Dataset content:
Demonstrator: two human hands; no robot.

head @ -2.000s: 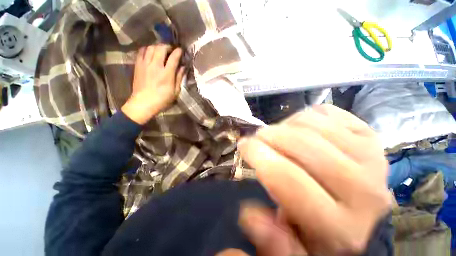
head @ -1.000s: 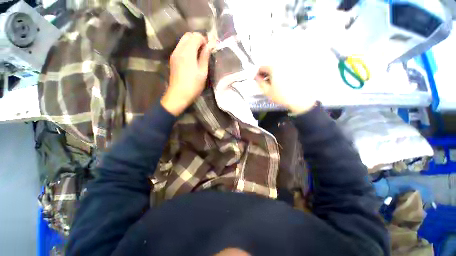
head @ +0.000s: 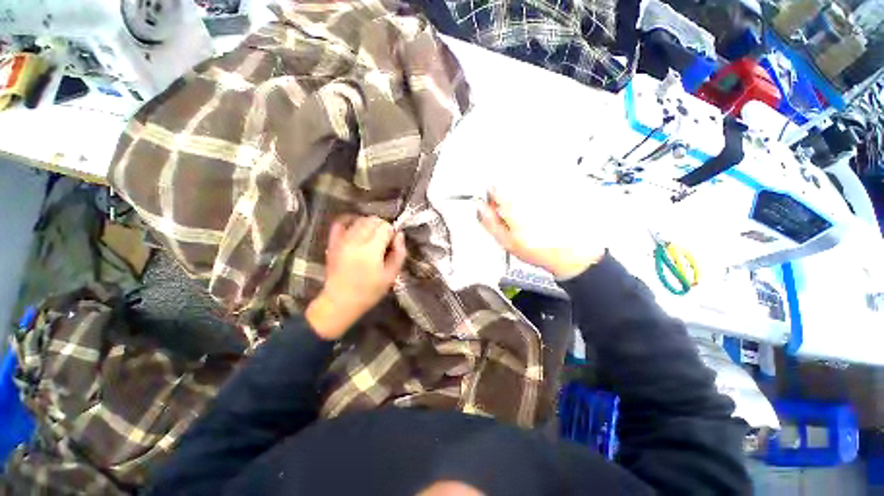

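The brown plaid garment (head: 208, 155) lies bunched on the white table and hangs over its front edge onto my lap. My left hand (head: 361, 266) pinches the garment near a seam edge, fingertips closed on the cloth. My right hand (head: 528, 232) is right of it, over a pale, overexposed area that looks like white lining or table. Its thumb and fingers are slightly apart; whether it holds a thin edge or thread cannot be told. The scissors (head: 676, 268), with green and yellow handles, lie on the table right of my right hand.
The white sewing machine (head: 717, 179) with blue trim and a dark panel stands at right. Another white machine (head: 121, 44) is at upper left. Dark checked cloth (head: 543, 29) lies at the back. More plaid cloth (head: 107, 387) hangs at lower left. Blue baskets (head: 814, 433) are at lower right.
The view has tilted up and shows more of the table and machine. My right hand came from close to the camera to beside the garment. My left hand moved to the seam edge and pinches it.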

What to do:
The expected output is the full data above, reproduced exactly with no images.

Reply to the task:
Demonstrator: two human hands; no robot.

head @ -2.000s: 
head @ -1.000s: 
head @ +0.000s: 

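The brown plaid garment (head: 208, 155) lies bunched on the white table and hangs over its front edge onto my lap. My left hand (head: 361, 266) pinches the garment near a seam edge, fingertips closed on the cloth. My right hand (head: 528, 232) is right of it, over a pale, overexposed area that looks like white lining or table. Its thumb and fingers are slightly apart; whether it holds a thin edge or thread cannot be told. The scissors (head: 676, 268), with green and yellow handles, lie on the table right of my right hand.
The white sewing machine (head: 717, 179) with blue trim and a dark panel stands at right. Another white machine (head: 121, 44) is at upper left. Dark checked cloth (head: 543, 29) lies at the back. More plaid cloth (head: 107, 387) hangs at lower left. Blue baskets (head: 814, 433) are at lower right.
The view has tilted up and shows more of the table and machine. My right hand came from close to the camera to beside the garment. My left hand moved to the seam edge and pinches it.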

The exercise calls for nothing more.